### [Action item]
Search term "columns": copy each line of the data containing it.

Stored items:
━━━━━━━━━━

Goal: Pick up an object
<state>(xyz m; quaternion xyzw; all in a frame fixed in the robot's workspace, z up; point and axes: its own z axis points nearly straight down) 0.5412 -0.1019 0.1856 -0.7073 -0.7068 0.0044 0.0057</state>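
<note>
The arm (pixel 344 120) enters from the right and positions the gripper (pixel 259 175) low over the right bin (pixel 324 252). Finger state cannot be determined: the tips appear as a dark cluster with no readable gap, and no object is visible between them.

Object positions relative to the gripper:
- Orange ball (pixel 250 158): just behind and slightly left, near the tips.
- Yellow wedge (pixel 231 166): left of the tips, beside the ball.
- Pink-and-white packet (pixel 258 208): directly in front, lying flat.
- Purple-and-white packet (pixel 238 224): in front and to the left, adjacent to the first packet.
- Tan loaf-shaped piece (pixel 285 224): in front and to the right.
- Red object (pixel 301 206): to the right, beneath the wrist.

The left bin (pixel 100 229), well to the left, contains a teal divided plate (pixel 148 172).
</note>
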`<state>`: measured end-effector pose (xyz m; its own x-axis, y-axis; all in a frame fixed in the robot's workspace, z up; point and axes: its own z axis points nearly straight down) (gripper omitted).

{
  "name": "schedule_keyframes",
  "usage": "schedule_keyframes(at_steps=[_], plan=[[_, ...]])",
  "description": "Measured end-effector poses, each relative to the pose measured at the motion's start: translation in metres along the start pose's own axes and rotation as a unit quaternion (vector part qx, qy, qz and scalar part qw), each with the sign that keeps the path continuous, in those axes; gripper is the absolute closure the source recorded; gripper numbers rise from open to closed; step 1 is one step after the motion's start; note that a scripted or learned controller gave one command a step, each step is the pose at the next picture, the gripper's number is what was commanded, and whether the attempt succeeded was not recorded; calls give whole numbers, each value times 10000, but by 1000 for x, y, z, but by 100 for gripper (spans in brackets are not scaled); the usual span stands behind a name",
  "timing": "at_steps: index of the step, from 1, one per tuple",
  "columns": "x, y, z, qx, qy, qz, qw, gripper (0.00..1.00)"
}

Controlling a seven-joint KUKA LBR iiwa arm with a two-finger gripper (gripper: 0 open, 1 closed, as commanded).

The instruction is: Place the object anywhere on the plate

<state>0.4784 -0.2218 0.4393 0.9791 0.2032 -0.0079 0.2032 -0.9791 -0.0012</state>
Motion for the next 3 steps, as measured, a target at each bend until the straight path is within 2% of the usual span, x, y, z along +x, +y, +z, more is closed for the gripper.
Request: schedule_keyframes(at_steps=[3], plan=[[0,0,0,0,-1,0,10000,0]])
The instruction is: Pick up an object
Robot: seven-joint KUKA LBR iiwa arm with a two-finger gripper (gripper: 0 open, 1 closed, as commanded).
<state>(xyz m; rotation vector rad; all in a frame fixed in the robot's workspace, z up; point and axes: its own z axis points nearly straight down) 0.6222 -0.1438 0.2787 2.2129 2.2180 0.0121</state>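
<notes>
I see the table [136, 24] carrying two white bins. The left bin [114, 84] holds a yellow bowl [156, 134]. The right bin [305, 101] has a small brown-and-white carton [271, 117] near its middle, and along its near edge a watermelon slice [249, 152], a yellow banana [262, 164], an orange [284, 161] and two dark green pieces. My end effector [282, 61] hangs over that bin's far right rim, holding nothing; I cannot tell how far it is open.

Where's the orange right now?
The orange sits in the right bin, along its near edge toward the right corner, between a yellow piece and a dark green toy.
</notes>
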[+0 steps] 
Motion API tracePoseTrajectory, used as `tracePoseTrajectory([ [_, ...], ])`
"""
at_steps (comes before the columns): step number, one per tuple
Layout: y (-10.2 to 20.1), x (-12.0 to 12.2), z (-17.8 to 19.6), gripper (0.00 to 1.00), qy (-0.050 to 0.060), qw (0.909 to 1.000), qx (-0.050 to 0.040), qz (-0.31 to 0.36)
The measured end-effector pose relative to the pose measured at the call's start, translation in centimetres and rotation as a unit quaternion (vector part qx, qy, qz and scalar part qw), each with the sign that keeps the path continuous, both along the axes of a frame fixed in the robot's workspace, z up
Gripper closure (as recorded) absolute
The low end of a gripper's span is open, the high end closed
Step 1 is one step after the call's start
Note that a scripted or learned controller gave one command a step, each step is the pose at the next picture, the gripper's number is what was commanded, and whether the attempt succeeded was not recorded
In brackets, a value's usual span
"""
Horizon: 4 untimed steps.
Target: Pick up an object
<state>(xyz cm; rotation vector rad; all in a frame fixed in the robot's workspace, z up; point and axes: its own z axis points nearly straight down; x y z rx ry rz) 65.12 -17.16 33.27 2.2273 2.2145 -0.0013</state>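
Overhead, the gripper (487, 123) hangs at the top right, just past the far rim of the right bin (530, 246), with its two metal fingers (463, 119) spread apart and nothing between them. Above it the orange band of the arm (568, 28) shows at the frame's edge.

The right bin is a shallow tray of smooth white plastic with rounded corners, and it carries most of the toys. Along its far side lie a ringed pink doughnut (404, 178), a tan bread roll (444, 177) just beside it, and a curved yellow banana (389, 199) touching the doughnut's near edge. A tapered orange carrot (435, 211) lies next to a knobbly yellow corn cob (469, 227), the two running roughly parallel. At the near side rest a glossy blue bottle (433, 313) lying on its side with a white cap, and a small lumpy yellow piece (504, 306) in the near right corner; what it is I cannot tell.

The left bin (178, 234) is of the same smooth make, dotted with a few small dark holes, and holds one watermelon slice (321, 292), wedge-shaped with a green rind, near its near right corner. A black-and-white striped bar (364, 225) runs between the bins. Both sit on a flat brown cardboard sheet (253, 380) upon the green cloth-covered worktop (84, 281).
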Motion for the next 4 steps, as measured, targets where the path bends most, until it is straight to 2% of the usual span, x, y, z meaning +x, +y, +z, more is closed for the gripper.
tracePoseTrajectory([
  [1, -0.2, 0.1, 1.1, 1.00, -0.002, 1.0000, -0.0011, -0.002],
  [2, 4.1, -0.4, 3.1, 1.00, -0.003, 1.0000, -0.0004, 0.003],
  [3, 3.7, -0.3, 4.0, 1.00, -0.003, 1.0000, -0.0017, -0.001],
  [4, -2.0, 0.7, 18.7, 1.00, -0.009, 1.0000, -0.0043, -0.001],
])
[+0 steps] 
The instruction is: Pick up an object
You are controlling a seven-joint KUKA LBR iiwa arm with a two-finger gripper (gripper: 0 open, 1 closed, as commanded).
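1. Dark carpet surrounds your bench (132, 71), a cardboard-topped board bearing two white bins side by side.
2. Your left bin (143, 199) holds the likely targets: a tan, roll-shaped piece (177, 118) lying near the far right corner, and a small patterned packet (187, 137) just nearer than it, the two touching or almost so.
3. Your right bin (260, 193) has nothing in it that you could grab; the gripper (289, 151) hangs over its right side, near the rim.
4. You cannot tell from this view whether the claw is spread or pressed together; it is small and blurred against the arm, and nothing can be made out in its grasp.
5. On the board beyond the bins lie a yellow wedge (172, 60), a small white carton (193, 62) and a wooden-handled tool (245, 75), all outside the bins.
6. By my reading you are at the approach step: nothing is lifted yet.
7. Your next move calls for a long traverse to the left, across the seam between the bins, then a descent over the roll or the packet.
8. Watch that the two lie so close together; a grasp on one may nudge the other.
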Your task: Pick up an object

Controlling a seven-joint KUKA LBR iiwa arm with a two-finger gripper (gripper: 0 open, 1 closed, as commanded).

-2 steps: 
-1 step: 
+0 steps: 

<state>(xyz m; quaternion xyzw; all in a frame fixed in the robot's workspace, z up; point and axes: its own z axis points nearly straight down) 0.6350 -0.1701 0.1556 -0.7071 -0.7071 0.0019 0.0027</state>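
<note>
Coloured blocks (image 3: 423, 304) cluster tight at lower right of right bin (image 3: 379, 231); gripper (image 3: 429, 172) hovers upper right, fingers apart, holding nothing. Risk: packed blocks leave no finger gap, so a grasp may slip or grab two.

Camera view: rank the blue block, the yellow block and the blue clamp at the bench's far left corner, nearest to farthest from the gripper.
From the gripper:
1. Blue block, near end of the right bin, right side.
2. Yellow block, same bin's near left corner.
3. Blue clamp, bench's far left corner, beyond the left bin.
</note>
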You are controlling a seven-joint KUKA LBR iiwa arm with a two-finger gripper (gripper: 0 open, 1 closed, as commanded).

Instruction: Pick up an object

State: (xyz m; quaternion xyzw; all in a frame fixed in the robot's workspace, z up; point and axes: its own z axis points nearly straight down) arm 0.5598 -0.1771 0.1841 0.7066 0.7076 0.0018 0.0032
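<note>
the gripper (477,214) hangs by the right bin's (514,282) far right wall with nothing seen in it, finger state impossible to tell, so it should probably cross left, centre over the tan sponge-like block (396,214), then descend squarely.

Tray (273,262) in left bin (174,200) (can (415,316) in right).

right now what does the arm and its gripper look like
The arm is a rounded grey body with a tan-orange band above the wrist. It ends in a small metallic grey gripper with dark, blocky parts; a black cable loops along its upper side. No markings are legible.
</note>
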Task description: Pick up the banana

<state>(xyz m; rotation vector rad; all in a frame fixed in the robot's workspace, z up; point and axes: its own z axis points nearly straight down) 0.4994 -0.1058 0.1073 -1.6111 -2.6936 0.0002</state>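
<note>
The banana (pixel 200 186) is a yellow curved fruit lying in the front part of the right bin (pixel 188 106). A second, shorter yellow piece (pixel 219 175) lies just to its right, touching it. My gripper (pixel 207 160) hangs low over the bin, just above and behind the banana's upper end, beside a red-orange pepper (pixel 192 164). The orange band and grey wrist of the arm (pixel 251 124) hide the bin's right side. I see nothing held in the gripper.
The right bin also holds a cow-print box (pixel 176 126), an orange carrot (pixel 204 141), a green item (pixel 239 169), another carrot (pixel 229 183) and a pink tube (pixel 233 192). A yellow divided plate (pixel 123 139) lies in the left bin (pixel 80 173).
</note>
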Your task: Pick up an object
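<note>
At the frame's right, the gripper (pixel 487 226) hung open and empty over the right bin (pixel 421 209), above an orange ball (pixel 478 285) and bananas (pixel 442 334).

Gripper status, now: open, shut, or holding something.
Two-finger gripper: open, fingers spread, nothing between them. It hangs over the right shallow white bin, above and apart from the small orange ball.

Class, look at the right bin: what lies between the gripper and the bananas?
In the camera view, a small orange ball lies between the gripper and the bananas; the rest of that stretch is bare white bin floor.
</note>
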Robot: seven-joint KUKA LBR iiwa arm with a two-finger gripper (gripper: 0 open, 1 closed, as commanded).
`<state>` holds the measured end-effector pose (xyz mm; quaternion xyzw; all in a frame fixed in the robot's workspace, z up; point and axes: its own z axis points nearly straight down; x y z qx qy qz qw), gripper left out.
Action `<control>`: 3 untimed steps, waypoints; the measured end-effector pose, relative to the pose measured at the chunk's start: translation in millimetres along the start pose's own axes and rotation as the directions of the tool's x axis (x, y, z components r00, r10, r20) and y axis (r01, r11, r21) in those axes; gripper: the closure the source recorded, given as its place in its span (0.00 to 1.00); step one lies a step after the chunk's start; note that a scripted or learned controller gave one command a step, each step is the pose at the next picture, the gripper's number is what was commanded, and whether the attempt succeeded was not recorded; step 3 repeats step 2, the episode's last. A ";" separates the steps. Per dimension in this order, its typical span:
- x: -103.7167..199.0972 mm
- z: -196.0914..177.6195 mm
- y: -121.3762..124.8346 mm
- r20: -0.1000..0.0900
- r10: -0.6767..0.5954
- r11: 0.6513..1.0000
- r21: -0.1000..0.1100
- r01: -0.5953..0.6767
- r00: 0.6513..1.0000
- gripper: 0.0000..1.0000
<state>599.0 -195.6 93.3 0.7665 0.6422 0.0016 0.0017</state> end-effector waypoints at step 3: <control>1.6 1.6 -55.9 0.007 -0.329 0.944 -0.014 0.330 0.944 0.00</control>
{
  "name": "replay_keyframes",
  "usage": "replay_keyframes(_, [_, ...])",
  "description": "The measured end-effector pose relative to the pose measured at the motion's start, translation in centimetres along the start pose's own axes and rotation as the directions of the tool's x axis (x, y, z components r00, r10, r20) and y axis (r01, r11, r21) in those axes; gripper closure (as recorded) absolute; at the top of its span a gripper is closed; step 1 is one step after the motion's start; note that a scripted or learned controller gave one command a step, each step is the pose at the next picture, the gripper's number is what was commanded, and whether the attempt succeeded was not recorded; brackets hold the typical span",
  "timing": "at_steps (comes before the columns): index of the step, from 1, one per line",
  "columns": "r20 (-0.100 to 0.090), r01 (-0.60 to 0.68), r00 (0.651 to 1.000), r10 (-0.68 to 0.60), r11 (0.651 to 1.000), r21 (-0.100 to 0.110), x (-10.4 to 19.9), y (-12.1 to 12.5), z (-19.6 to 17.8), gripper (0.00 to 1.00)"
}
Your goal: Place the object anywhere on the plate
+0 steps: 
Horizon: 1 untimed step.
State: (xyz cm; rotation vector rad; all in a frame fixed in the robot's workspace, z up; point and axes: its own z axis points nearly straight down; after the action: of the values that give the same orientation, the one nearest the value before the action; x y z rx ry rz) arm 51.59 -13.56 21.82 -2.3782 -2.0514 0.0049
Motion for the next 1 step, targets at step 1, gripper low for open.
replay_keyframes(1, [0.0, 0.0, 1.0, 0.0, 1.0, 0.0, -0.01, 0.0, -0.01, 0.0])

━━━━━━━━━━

### [Output of the exercise]
  "columns": "x, y, z, qx, qy, qz, qw, gripper (0.00..1.00)"
at_steps (comes before the columns): step number, one per tuple
  "timing": "at_steps (comes before the columns): index of the step, from 1, one per line",
  "columns": "r20 (-0.100 to 0.090), r01 (-0.60 to 0.68), r00 (0.651 to 1.000), r10 (-0.68 to 0.60), r11 (0.651 to 1.000), r21 (-0.100 to 0.110), x (-10.4 to 19.9), y (-12.1 to 12.5), z (-19.6 to 17.8), gripper (0.00 to 1.00)"

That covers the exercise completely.